New York City will pay $10.5 million dollars to settle a federal civil rights lawsuit filed by a man who spent 24 years in prison on a murder conviction that was overturned after a witness who had placed him at the crime scene recanted, city officials said Thursday.
The conviction of Shawn Williams, who was freed in 2018, was the 14th overturned conviction linked to retired Detective Louis Scarcella, a former Brooklyn homicide detective who has been accused of coercing witnesses and framing suspects during the high-crime era of the late 1980s and 1990s.
Williams, who is now 47, was convicted in 1994 in the fatal shooting of his neighbor Marvin Mason the year before.
Absent any forensic evidence tying Williams to the crime, prosecutors relied on the testimony of a woman who said she had seen him at the scene with a gun.
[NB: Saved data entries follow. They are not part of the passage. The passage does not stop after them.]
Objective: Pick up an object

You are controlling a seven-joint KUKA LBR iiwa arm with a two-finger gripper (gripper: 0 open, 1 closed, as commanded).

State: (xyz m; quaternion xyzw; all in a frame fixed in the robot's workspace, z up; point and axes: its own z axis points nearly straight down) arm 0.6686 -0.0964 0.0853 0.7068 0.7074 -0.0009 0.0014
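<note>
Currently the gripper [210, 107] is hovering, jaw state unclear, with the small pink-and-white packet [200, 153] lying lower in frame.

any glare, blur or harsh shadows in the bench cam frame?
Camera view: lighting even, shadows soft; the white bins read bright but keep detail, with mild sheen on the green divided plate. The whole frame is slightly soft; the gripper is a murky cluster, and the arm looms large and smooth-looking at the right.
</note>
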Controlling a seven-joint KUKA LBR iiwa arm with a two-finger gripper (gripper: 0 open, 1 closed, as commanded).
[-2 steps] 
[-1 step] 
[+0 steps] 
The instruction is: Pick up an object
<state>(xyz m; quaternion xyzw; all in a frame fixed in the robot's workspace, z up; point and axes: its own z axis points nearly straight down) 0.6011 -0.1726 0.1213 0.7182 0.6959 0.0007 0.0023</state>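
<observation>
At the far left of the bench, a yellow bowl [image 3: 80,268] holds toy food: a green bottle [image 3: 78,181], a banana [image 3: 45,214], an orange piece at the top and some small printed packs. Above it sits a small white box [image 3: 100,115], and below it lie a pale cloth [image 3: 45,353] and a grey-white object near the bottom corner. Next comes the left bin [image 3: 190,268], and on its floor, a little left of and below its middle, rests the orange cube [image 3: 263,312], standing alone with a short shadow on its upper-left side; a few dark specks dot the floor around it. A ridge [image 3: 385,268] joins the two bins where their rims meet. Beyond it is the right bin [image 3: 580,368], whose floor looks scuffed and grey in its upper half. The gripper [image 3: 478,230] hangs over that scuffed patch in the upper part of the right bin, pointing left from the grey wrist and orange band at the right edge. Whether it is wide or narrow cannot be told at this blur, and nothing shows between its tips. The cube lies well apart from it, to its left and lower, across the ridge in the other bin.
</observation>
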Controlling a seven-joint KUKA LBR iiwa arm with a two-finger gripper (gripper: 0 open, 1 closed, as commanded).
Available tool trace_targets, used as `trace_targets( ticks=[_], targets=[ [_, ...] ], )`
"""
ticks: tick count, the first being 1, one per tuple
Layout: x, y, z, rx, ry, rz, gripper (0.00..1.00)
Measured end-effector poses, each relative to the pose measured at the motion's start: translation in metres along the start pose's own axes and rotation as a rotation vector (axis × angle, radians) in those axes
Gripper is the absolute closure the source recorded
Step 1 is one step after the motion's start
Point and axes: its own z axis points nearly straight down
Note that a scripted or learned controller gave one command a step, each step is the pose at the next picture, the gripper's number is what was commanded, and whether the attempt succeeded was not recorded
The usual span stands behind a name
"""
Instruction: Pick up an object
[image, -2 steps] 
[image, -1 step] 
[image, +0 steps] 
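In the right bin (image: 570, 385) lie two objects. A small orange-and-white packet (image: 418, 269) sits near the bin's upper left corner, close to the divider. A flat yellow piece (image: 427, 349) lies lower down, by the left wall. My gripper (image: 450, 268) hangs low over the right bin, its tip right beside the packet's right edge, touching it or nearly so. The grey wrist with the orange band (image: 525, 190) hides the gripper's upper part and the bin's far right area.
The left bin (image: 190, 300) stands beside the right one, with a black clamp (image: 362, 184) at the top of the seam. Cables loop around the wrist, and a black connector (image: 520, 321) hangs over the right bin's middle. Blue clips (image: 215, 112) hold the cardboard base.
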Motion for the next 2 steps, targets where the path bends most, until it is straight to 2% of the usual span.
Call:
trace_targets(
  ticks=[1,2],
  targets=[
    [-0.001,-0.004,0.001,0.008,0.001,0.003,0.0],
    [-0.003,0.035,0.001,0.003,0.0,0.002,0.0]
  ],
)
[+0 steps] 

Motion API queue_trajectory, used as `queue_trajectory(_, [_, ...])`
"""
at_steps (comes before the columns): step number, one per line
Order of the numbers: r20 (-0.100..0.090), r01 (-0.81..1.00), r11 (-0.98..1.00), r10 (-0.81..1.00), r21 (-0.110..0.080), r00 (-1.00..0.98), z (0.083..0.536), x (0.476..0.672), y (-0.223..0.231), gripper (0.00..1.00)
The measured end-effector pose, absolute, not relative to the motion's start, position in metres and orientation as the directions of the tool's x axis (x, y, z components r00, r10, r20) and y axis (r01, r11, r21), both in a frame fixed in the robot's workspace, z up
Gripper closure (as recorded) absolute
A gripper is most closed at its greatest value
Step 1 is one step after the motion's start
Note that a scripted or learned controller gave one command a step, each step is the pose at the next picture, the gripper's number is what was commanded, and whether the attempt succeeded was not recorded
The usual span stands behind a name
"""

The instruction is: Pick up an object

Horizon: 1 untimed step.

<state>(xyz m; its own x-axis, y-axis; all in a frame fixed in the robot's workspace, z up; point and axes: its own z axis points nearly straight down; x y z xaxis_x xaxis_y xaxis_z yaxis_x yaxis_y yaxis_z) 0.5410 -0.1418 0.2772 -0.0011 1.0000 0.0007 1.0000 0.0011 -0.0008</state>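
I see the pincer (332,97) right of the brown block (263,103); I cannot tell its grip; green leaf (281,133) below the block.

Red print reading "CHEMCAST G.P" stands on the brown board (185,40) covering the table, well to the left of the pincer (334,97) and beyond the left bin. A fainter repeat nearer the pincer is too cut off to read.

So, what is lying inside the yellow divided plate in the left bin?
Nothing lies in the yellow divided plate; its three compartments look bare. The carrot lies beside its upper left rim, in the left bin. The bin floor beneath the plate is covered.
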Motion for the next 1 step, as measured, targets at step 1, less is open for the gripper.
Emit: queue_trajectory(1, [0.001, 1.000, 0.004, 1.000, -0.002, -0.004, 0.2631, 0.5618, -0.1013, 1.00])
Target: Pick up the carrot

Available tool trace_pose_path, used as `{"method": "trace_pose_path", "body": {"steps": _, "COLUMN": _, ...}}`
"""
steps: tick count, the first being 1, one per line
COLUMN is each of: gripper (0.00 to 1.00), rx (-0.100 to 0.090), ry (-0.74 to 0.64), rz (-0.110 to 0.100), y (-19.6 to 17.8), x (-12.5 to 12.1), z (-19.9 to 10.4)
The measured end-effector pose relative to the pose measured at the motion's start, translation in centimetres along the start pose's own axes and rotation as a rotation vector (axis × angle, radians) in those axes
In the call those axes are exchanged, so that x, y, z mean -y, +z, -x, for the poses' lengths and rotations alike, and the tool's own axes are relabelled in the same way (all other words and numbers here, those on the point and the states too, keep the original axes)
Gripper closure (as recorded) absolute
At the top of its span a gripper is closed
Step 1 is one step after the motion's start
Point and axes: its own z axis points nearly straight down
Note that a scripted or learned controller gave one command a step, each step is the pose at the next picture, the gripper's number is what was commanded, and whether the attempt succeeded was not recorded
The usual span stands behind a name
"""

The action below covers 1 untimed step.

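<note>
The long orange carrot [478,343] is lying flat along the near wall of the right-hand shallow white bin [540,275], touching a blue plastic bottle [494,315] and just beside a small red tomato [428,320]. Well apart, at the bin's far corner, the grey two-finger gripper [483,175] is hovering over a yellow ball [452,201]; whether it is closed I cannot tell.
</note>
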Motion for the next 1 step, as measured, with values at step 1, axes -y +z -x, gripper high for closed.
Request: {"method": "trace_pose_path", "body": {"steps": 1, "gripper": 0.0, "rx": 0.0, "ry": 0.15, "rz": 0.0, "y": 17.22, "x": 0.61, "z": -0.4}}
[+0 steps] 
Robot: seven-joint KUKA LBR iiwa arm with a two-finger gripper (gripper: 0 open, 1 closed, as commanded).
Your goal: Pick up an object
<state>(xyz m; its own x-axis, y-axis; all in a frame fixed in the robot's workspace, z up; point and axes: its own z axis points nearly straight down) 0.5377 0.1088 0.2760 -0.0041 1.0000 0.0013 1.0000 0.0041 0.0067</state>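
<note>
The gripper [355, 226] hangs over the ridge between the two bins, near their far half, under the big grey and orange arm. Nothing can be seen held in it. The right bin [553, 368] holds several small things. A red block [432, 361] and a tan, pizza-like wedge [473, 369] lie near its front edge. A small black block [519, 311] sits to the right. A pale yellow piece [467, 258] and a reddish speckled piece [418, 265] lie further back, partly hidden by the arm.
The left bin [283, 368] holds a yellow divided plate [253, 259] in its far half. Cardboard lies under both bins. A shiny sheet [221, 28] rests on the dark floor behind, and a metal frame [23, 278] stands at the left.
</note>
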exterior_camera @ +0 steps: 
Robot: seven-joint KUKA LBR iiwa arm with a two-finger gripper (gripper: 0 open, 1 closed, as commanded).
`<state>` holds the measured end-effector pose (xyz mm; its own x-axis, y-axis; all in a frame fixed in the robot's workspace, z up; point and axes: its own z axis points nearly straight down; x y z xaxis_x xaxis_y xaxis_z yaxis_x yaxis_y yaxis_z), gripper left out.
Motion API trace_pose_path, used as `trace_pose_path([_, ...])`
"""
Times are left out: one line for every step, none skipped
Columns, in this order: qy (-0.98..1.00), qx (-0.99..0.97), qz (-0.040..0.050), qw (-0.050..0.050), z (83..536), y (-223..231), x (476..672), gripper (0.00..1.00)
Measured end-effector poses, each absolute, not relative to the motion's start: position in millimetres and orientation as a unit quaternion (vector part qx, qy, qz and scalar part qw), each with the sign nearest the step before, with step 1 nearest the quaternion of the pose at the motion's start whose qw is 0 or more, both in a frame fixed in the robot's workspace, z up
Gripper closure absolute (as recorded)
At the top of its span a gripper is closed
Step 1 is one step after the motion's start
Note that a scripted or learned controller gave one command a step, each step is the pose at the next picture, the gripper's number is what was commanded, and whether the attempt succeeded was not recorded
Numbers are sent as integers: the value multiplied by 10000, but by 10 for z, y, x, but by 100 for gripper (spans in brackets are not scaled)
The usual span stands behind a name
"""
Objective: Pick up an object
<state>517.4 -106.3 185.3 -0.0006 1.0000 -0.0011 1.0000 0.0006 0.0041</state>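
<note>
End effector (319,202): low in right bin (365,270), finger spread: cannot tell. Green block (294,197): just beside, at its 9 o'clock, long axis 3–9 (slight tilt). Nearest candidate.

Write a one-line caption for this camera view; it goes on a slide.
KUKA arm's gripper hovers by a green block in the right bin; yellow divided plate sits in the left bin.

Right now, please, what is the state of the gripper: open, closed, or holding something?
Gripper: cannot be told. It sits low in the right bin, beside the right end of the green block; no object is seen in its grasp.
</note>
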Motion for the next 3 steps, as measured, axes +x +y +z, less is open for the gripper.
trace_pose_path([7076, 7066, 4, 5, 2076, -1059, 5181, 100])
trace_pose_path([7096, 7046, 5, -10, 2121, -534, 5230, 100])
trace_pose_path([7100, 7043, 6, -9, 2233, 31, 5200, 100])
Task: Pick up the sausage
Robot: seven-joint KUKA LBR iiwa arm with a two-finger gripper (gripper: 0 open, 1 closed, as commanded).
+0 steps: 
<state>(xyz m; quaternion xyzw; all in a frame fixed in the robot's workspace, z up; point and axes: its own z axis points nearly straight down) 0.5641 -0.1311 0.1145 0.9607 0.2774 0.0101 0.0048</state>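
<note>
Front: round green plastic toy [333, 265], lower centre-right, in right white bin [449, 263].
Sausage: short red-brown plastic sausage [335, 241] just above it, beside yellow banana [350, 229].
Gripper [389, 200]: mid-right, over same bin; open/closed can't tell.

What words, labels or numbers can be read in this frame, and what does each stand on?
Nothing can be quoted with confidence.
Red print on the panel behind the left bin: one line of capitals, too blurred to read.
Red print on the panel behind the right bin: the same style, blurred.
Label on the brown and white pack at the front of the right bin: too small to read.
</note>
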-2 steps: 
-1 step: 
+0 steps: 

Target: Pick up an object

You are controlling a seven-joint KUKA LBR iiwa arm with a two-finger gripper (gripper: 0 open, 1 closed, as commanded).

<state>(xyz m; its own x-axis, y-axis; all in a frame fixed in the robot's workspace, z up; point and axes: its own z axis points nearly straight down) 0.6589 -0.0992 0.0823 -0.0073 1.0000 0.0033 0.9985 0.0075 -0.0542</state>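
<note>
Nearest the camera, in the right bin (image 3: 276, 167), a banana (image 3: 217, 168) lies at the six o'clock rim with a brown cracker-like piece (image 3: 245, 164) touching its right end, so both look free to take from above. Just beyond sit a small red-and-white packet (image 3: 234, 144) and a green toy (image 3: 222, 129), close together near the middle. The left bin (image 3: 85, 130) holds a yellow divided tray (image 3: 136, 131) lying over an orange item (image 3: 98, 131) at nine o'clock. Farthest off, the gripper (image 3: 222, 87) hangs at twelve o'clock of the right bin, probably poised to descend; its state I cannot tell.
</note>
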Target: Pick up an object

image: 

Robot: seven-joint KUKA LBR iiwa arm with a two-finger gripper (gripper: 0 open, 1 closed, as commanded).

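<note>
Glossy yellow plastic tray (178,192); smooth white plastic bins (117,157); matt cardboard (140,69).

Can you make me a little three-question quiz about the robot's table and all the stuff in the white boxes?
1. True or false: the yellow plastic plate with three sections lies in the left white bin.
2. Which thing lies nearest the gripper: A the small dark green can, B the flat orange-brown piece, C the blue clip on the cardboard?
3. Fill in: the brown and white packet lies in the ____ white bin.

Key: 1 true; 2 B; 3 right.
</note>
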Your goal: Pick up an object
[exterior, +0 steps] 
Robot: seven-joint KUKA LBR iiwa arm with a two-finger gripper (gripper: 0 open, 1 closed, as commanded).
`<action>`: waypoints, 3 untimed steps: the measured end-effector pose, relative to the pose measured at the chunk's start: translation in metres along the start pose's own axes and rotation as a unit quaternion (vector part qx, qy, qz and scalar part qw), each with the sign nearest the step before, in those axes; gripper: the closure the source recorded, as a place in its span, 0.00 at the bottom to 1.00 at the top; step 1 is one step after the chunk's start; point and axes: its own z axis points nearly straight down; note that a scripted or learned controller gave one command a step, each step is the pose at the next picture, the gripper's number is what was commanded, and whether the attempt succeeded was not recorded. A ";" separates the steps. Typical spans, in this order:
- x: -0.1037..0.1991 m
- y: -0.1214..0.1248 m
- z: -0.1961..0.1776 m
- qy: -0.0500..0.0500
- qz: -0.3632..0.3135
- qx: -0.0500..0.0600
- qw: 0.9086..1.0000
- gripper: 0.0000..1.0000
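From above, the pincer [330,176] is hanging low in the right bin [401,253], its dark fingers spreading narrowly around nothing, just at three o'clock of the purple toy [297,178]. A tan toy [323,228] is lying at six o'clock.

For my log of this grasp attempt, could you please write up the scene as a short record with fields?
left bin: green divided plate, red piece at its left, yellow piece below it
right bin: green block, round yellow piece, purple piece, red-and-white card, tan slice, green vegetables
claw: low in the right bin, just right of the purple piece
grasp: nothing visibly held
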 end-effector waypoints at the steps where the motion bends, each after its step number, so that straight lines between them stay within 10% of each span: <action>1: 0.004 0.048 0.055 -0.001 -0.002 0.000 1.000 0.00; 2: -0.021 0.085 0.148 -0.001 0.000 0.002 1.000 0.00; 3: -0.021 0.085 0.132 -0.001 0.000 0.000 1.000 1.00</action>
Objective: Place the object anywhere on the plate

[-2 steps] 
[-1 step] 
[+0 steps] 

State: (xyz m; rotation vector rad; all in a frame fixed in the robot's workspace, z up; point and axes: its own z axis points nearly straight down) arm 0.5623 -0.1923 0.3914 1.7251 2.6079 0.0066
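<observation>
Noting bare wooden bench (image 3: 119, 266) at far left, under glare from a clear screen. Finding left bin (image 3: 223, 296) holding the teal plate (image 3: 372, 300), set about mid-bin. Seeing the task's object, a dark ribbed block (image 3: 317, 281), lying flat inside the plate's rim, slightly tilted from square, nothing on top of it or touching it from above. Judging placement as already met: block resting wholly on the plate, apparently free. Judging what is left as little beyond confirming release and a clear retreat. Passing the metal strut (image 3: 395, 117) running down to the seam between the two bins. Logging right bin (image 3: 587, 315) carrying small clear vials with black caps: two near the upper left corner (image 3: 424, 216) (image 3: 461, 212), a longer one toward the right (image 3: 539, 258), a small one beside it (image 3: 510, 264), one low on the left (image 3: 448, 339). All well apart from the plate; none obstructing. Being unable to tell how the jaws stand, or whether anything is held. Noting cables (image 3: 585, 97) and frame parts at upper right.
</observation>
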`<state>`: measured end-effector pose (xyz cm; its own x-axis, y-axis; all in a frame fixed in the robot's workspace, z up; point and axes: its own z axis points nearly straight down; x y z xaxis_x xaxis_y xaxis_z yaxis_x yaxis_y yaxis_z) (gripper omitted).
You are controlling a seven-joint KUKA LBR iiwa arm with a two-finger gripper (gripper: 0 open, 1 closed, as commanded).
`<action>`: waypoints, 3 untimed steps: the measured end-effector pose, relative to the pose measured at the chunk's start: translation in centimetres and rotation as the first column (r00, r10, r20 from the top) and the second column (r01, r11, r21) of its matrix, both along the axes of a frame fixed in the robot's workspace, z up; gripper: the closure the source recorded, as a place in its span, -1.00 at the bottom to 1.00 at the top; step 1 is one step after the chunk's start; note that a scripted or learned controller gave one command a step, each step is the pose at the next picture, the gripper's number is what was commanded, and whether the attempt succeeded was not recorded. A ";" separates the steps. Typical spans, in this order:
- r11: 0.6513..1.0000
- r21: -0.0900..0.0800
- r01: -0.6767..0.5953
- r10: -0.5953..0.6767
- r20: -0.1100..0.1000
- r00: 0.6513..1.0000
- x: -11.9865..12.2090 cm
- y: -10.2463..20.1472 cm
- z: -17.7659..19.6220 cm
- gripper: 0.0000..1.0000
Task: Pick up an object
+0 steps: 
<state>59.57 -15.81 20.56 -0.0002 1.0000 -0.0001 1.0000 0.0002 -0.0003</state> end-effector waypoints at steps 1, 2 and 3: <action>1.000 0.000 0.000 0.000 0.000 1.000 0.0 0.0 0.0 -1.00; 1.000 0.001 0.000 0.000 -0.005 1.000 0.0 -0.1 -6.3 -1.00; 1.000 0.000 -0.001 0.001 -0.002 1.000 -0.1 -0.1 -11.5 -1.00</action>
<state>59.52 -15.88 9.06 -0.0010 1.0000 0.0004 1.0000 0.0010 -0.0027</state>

The woman recanted her testimony in 2013, saying she had been coerced into naming Williams as the gunman by Scarcella.
The $10.5 million settlement with Williams to settle his lawsuit against Scarcella and two other officers was first reported in The New York Times.
“No amount of money can give me back the years they took from me,” Williams said in a statement to the Times. “But I am going to keep rebuilding my life and looking ahead to a brighter future.”
A spokesperson for New York City’s law department said the settlement was in the best interest of all parties.
Richard Signorelli, an attorney for Scarcella, said the retired detective “categorically denies all the allegations of misconduct” in Williams’ case. Signorelli said the settlement agreement “does not constitute any admission of liability or wrongdoing on Det. Scarcella’s part.”